У койки появилась медсестра.

— Надеюсь, вы чувствуете себя лучше, — сказала она.

— Я в полном порядке, — заявила Тапенс. — А что со мной такое?

— Вы, видимо, упали и ушибли голову. Вам сейчас больно?

— Больно, — ответила Тапенс. — А где я?

— В Королевской больнице Маркет Бейсинга.

Тапенс попыталась переварить информацию, но эти слова ей ровным счетом ничего не говорили.

— Старый священник, — сказала она.

— Простите?..

— Да так, ничего. Я…

— Мы еще не занесли вашу фамилию в карту диетического питания, — сказала палатная сестра.

Она держала наготове ручку «Бик»[185] и вопрошающе смотрела на Тапенс.

— Мою фамилию?

— Да, — сказала сестра. — Для записи, — добавила она, как бы помогая.

Тапенс молчала, раздумывая. Имя. Как же ее зовут? «Ужасно глупо, — подумала она. — Выходит, я его забыла. Однако должно же у меня быть имя». Она вдруг испытала едва заметное чувство облегчения. Лицо пожилого священнослужителя пронеслось у нее в мозгу, и она решительно сказала:

— Ну конечно. Пруденс.

— Пруденс?

— Совершенно верно, — сказала Тапенс.

— Значит, это ваше имя. А фамилия?

— Каули. Кау-ли.

— Я рада, что вы вспомнили, — сказала сестра и отошла с видом человека, исполнившего свой долг.

Тапенс почувствовала легкую радость. Пруденс Каули. Пруденс Каули в ДМО, а ее отец — священник в… каком-то приходе, а время нынче военное… «Странно, — сказала она себе, — что-то все-таки не так. Такое ощущение, что все это было давным-давно». Она пробормотала себе под нос: «Это было ваше бедное дитя?» Интересно, она это сказала или кто-то другой?

Сестра вернулась.

— Ваш адрес, — сказала она, — мисс Каули — или миссис? Вы спросили о каком-то ребенке?

— Это было ваше бедное дитя? Мне кто-нибудь сказал это или я сама сказала?

— Пожалуй, на вашем месте я бы сейчас немного поспала, дорогая, — сказала сестра.

Она прошла по коридору в кабинет врача.

— Она, похоже, пришла в себя, доктор, — заметила сестра. — Говорит, что зовут ее Пруденс Каули. Адреса, похоже, не помнит. И еще сказала что-то о ребенке.
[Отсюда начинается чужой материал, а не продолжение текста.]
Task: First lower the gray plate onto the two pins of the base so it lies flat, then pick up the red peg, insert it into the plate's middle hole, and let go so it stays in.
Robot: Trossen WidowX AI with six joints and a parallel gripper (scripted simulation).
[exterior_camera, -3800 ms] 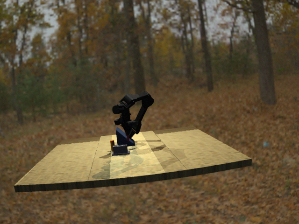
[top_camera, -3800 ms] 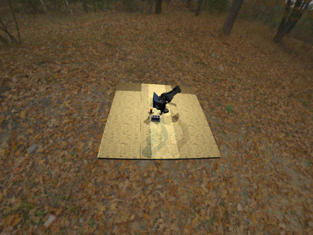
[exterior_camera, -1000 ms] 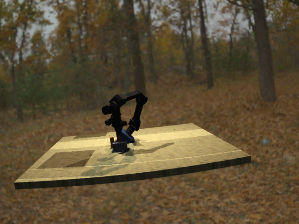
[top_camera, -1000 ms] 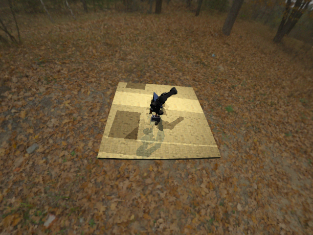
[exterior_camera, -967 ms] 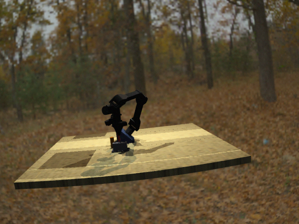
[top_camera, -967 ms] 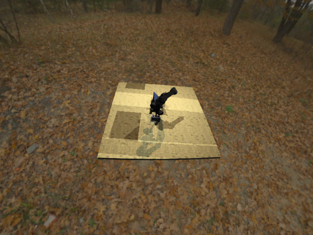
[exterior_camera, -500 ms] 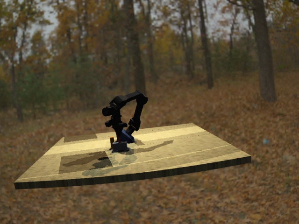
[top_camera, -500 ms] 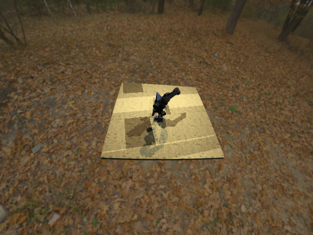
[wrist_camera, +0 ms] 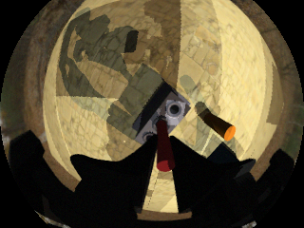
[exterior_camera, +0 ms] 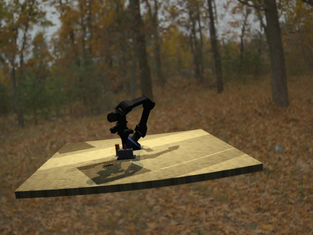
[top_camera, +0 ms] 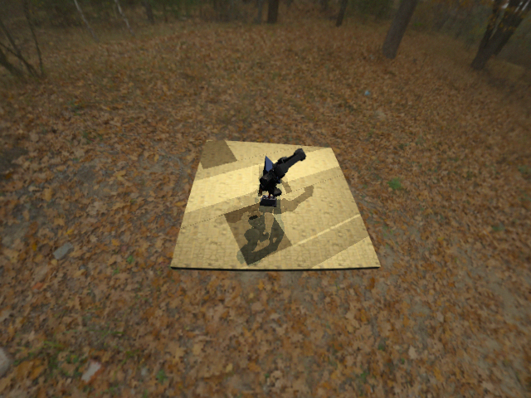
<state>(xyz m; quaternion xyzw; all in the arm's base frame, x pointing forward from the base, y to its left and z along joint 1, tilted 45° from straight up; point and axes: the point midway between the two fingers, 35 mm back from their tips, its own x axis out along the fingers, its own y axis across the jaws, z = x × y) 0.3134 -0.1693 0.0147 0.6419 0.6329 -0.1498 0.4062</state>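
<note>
Right now the red peg is right at my gripper tip. Round my gripper tip: orange cylinder 11 cm behind, 6 cm below, 4 cm to the right; gray plate 5 cm below.
</note>
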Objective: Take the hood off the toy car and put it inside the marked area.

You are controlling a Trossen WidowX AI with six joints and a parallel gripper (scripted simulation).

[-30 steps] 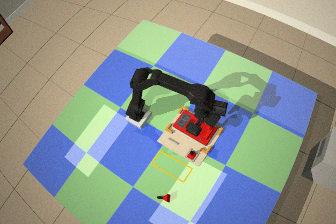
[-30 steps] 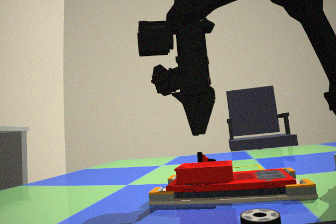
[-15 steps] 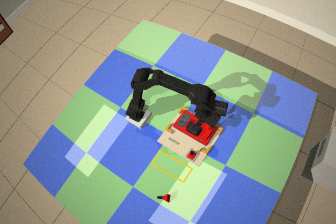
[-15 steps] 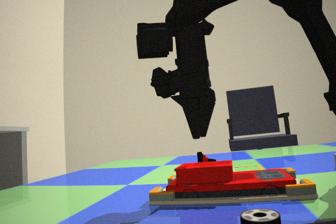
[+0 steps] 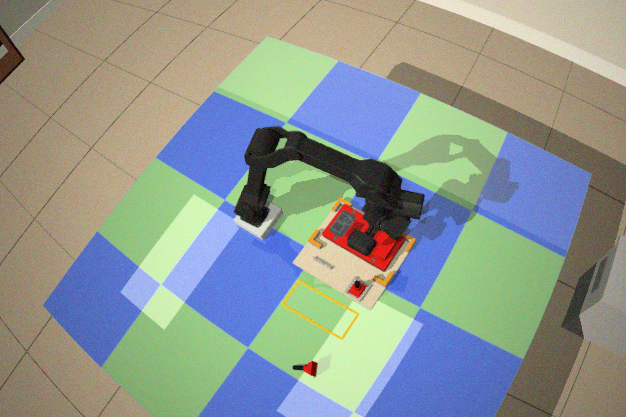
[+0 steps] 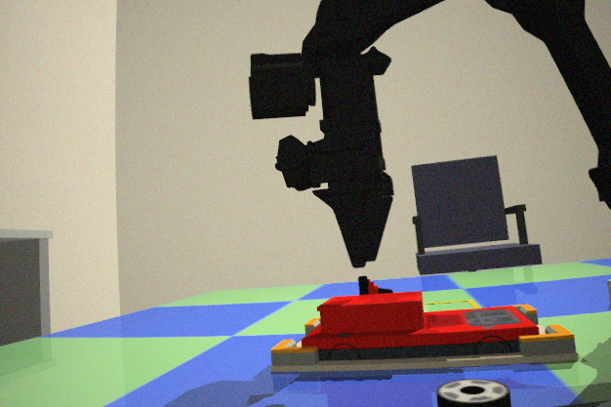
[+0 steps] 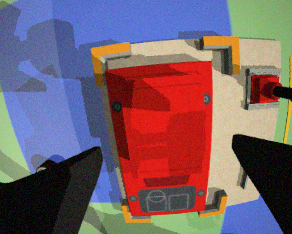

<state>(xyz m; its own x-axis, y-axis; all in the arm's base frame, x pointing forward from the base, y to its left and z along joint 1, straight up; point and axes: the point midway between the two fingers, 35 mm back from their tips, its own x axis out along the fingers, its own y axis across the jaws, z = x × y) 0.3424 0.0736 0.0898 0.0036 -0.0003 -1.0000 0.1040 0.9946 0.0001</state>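
My gripper tip is 4 cm above the red hood. From my gripper tip the other things lie so: black peg (1 cm ahead, 13 cm to the right, 5 cm below); black-and-white wheel (6 cm behind, 18 cm to the left, 8 cm below); beige base plate (4 cm behind, 3 cm to the right, 7 cm below).
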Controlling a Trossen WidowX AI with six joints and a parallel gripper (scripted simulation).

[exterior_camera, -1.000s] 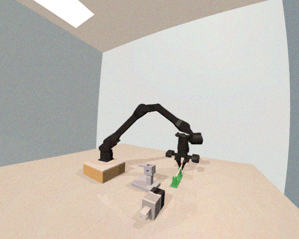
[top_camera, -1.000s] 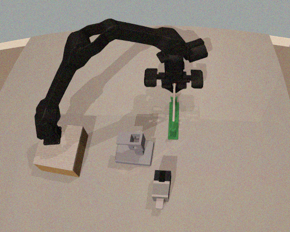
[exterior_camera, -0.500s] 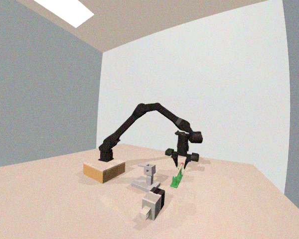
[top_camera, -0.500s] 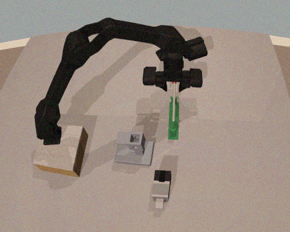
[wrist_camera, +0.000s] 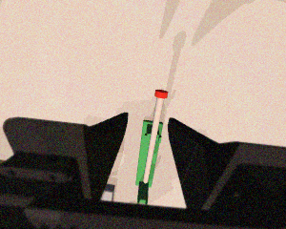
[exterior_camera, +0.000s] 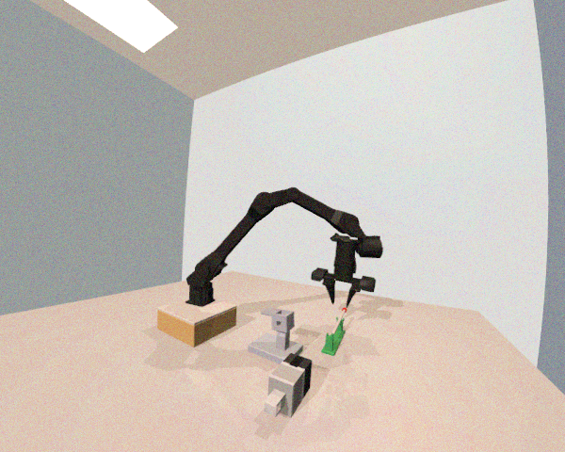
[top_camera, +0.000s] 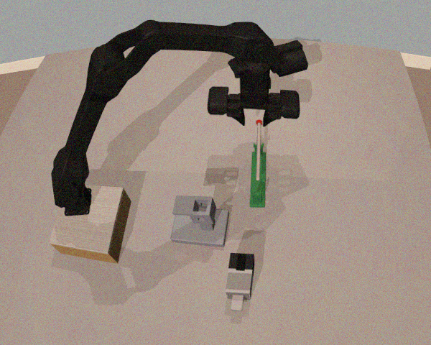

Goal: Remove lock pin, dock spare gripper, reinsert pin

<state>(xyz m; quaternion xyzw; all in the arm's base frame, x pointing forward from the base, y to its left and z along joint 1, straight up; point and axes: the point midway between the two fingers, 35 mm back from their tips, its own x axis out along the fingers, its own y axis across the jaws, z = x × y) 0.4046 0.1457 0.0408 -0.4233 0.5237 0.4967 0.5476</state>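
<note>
The green pin holder is 10 cm to the right of my gripper tip and 5 cm below it. Also, from my gripper tip: spare gripper: 35 cm to the right, 6 cm behind, 4 cm below; then grey mount: 20 cm to the right, 13 cm behind, 2 cm below.
</note>
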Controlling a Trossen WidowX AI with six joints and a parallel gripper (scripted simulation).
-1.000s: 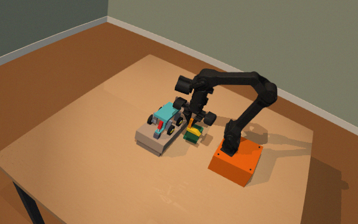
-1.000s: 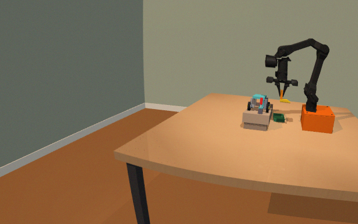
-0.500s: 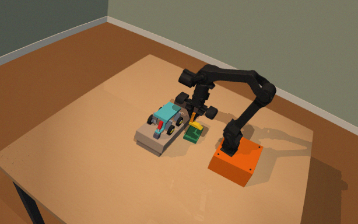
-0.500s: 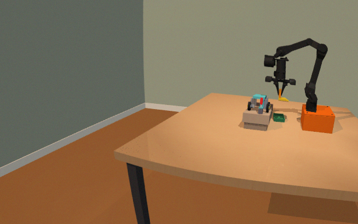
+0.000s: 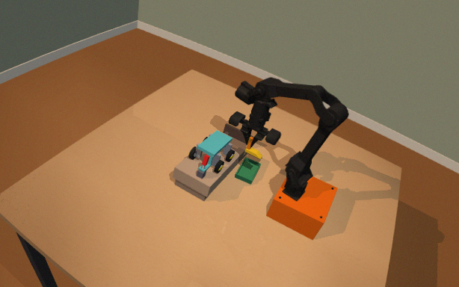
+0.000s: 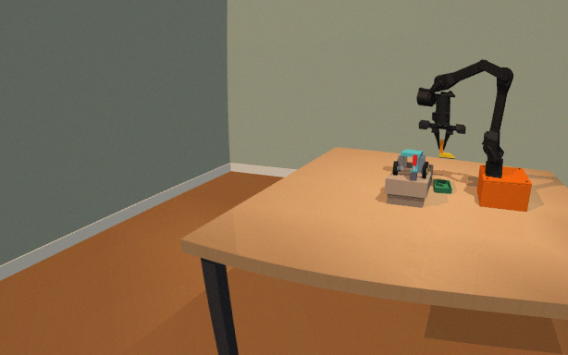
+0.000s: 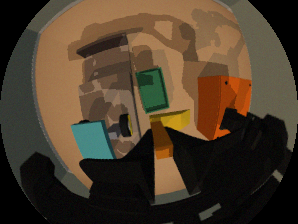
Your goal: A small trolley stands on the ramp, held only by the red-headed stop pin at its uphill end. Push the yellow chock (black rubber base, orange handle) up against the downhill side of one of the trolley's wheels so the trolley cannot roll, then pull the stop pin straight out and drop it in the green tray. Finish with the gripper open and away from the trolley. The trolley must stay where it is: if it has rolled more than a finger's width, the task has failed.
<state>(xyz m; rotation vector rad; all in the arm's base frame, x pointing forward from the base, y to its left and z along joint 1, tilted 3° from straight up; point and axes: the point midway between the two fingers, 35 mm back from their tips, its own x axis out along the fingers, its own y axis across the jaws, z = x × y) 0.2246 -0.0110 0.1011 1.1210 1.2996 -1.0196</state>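
The red-headed stop pin is 60 mm ahead of my gripper tip, 180 mm to the left of it and 40 mm below it. Round my gripper tip: teal-topped trolley 100 mm ahead, 80 mm to the left, 50 mm below; then yellow chock 20 mm behind, 10 mm below; then ramp block 100 mm ahead, 80 mm to the left, 120 mm below.
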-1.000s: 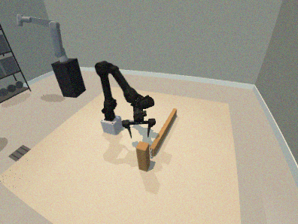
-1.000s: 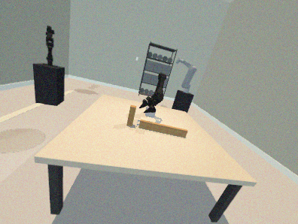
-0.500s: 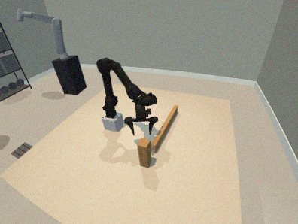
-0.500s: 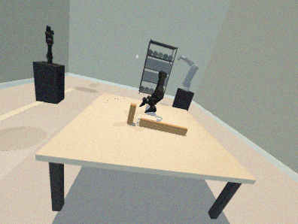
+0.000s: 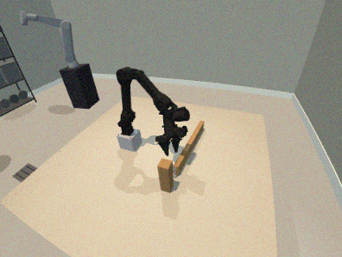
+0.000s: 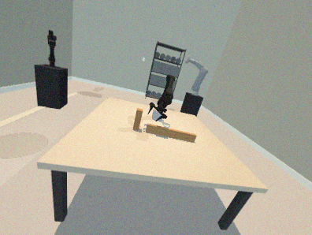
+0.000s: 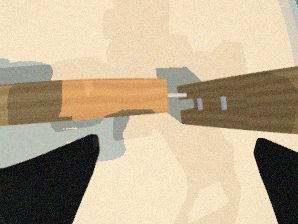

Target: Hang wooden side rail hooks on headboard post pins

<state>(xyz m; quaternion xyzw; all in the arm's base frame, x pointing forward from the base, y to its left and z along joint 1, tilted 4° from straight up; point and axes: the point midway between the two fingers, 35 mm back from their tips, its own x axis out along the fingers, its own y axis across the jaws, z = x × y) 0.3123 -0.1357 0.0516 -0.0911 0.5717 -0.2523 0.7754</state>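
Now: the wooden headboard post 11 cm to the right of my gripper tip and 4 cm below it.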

— Ну что ж, — небрежно отозвался доктор, — дадим ей еще сутки. Она довольно быстро приходит в себя после такого сотрясения.

2

Томми судорожно рылся в карманах в поисках ключа, как неожиданно дверь распахнулась — в проеме стоял Альберт.

— Ну, — сказал Томми, — она вернулась?

Альберт медленно покачал головой.

— И никаких вестей — ни звонка, ни письма, ни телеграммы?

— Ничего, сэр. Вообще ничего. И от других тоже ничего. Либо она затаилась, либо они ее схватили — вот что я думаю. Да, она наверняка им попалась.

— Да что ты хочешь этим сказать? — взорвался Томми. — Начитался черт знает чего! Кому попалась?

— Вы сами знаете. Банде.

— Какая еще банда?

— Возможно, та, которая промышляет на железных дорогах. Или какая-нибудь международная банда.

— Перестань молоть чепуху, — сказал Томми. — Знаешь, что я думаю?

Альберт вопрошающе на него посмотрел.

— Пожалуй, она проявила к нам страшную невнимательность, не послав никакой весточки, — сказал Томми.

— О-о, — протянул Альберт. — Понимаю, что вы имеете в виду. Наверное, можно выразиться и так. Если вам от этого легче, — весьма некстати добавил он. Он взял у Томми из-под мышки пакет. — Я вижу, вы привезли картину назад.

— Да, черт бы ее побрал, — отозвался Томми. — Пользы от нее как от козла молока.

— И что же, вы совсем ничего не узнали?

— Не совсем. Кое-что узнал, а вот пригодится ли это, пока не знаю. — Потом он добавил: — Я полагаю, ни доктор Марри, ни мисс Паккард из «Солнечного кряжа» не звонили? Ничего такого?